The Influence of Pr and Nd Substitution on Hydrogen Storage Properties of Mechanically Alloyed (La,Mg)2Ni7-Type Alloys

Abstract

The (La,Mg)2Ni7-type alloys are candidates for hydrogen storage materials. In this study, mechanical alloying with subsequent annealing under the argon atmosphere at 1123 K for 0.5 h is applied to produce La1.5−xPrxMg0.5Ni7 and La1.5−xNdxMg0.5Ni7 alloys (x = 0, 0.25, 0.5, 1). A shaker-type ball mill is used in the study.
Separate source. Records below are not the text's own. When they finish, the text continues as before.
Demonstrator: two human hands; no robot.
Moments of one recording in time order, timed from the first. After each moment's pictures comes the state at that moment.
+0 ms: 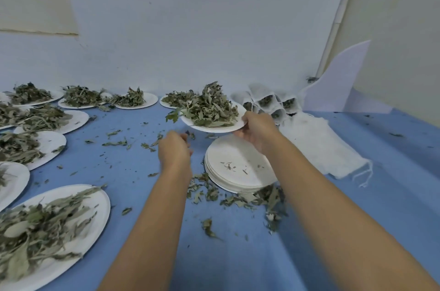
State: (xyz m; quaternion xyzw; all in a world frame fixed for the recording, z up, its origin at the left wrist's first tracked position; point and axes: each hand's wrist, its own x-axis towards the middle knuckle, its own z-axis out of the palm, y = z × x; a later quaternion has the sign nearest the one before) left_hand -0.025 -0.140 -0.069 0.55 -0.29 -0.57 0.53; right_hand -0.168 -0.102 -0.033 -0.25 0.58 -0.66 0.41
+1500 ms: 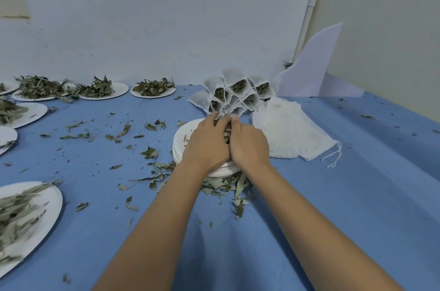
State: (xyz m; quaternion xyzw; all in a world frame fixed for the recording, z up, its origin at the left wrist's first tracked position) left_hand -0.098 -0.100 -0.089 0.35 -0.88 -0.18 0.25; right_hand -0.184 -0.048 -0.085 -0.46 0.79 -0.40 0.02
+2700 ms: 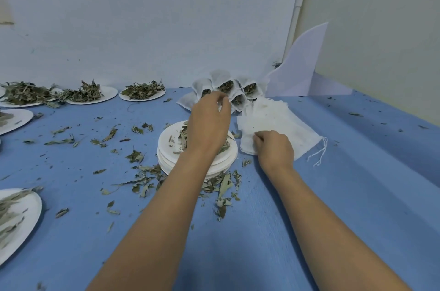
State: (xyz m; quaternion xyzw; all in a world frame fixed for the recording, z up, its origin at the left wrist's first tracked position) left_hand -0.130 -0.074 -0.046 0.34 -0.76 -0.27 0.49; right_hand -0.261 -0.017 -0.108 -0.42 0.86 -0.28 -0.07
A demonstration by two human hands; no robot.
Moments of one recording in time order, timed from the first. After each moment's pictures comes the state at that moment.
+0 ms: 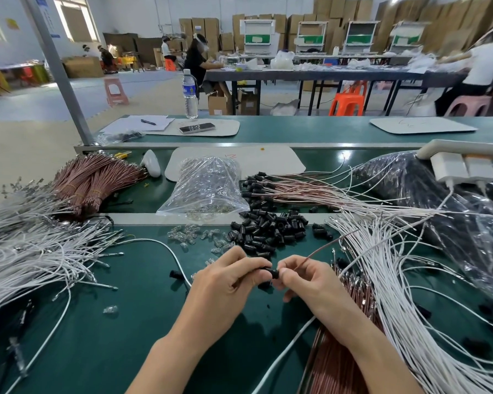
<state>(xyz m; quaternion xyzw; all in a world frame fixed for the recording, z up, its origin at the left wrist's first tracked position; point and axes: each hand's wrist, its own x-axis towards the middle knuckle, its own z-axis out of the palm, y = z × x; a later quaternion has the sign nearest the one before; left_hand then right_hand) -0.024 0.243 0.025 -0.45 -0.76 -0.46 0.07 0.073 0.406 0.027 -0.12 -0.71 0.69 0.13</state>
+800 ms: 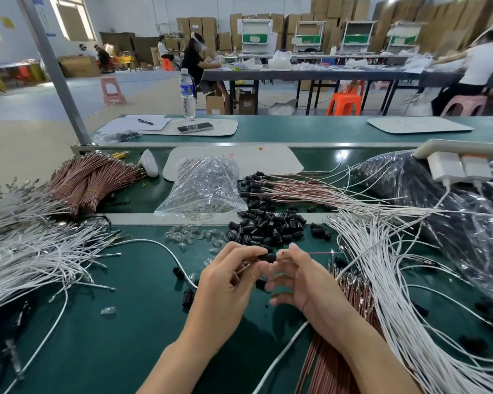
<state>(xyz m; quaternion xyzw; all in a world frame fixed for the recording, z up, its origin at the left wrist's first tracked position) -0.016 0.253 0.023 -0.42 -0.70 -0.57 0.09 0.067 0.400 0.031 -0.11 -0.54 0.83 0.10</state>
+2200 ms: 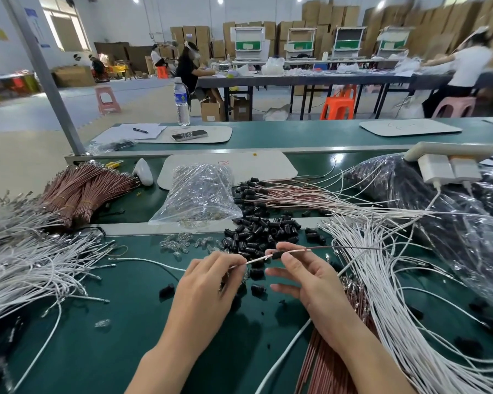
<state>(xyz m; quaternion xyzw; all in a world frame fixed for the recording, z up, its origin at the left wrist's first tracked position) -0.029 0.240 0.024 -0.41 -0.80 -0.38 0.21 0.068 0.406 0.027 -0.15 -0.55 0.79 0.21</state>
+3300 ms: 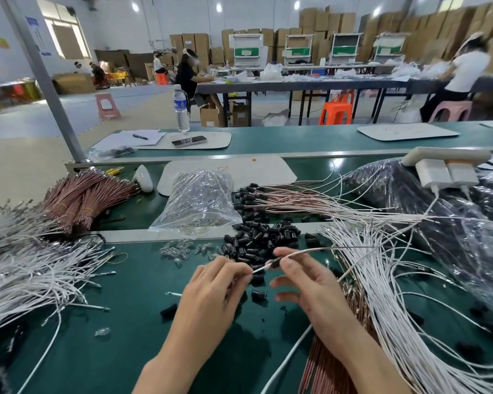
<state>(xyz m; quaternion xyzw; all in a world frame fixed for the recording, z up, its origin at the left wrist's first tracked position) -0.030 0.240 0.023 -0.46 -0.78 -0.38 0.21 0.074 0.405 0.031 -0.13 -0.59 0.77 0.21</state>
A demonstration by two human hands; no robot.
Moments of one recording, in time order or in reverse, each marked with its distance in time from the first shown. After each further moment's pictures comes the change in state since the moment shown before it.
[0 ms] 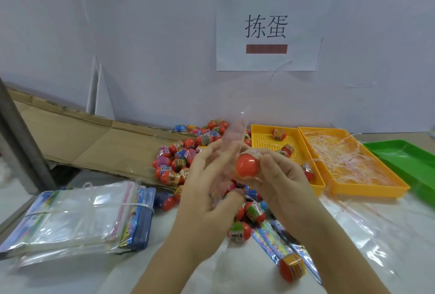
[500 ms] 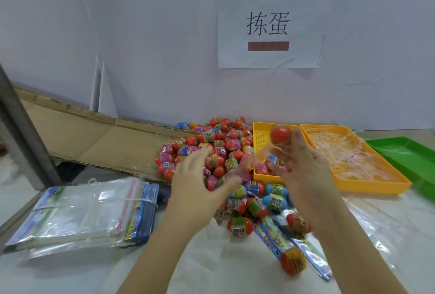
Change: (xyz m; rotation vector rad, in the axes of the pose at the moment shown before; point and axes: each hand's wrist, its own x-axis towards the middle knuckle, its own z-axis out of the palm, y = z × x) left_hand 0.013 -0.035 -0.011 0.504 -0.005 -0.245; right_hand 0.006 0.001 -0.025 -0.062 0.487 0.021
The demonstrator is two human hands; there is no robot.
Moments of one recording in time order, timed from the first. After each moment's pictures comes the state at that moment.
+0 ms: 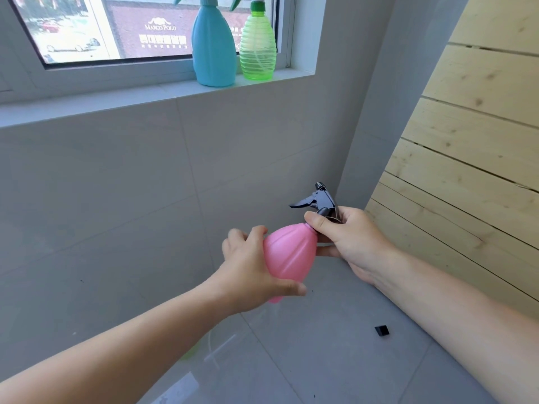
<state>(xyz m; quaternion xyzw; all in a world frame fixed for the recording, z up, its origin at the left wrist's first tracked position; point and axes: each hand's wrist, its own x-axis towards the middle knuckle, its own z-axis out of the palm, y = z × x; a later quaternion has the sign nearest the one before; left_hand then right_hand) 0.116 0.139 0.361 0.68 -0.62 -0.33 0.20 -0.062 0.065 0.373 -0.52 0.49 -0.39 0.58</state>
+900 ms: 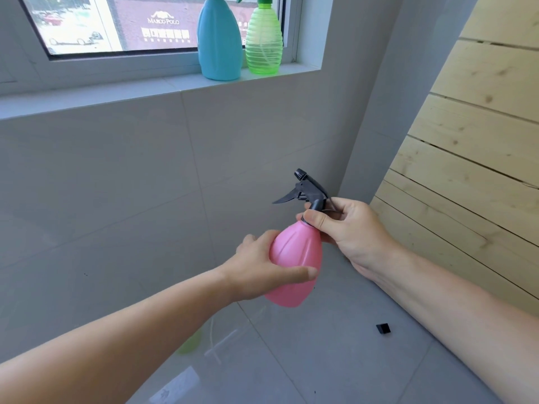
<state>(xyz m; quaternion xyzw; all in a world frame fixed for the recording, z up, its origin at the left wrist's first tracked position) 0.124 0.129 0.354 0.64 -0.57 -0.47 0.23 -0.053 0.071 0.376 -0.56 0.45 -0.42 0.56</state>
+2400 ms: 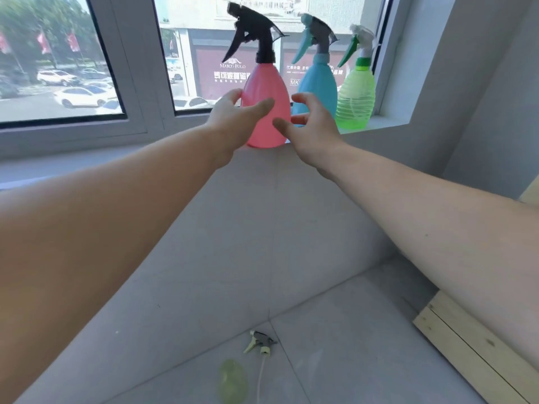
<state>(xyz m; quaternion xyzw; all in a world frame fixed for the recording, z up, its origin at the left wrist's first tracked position) 0.314 0.009 0.533 0.64 -0.45 -0.24 0.57 0.178 -0.059 0.513 -0.75 0.36 -0.43 0.36</state>
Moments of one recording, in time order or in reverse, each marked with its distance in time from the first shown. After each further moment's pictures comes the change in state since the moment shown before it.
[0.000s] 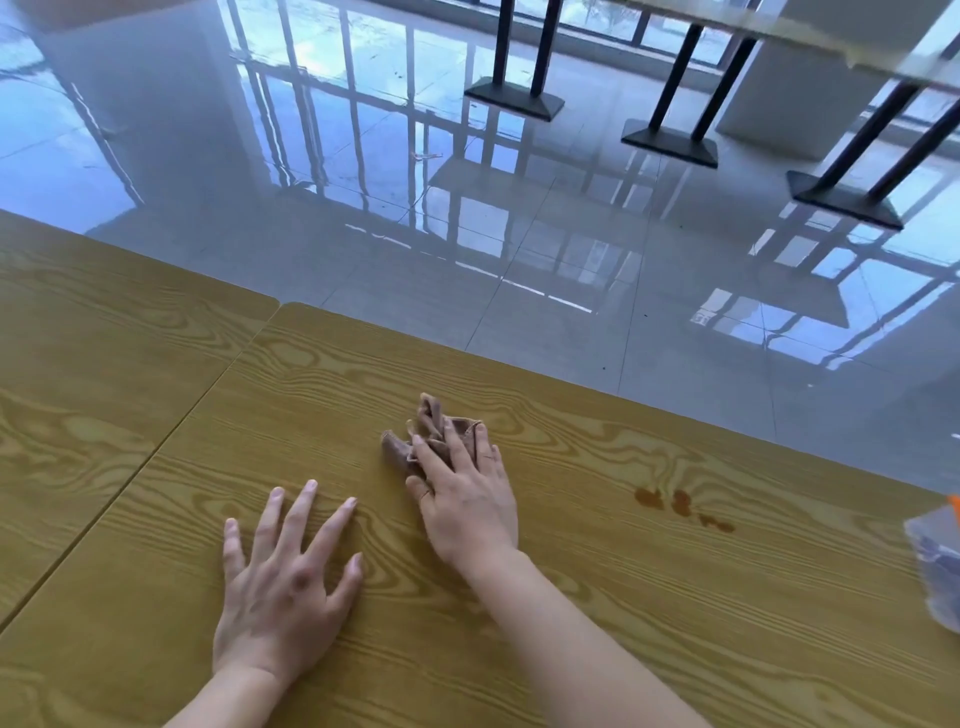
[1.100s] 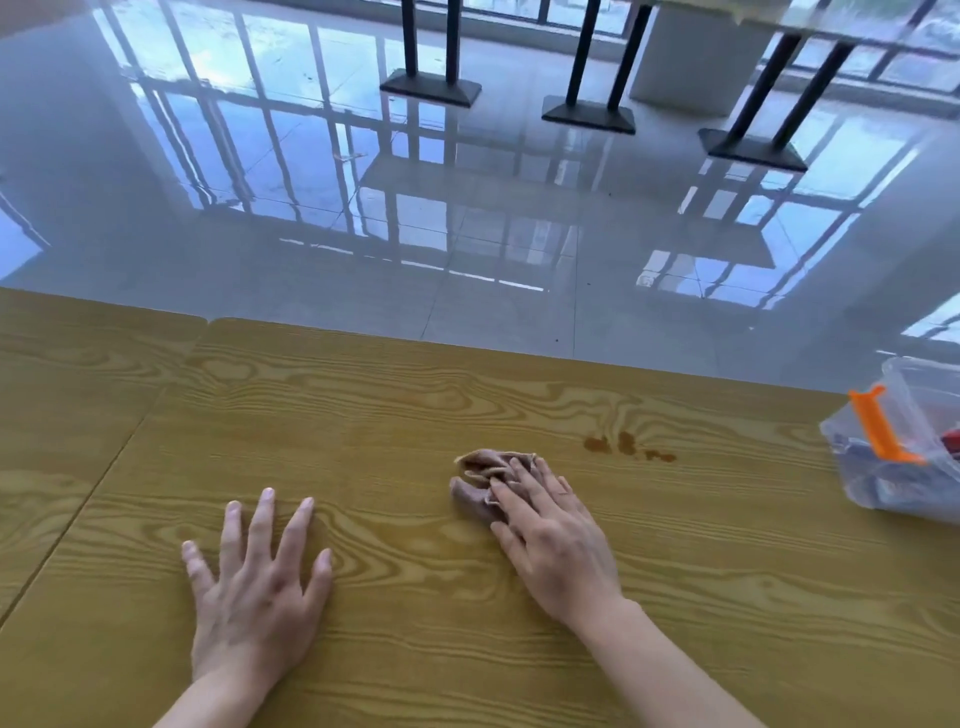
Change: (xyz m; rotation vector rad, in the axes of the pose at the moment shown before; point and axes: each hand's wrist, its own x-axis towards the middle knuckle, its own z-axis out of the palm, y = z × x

The objective of the present study is to investigate the influence of the amount of Pr or Nd in the La-Mg-Ni alloy on the electrochemical, hydrogenation and dehydrogenation properties of (La,Mg)2Ni7-type materials. The x-ray diffraction analysis reveals the formation of multi-phase structure materials. The obtained alloys were studied by a conventional Sievert’s type apparatus at 303 K. It has been observed that a chemical modification by Pr and Nd can affect the kinetics of the hydrogen absorption process and the maximum hydrogen storage capacity. Moreover, the stability of the electrochemical discharge capacity during cyclic work of the (La,Mg)2Ni7-type alloys is improved by a substitution with the La by Pr or Nd atoms.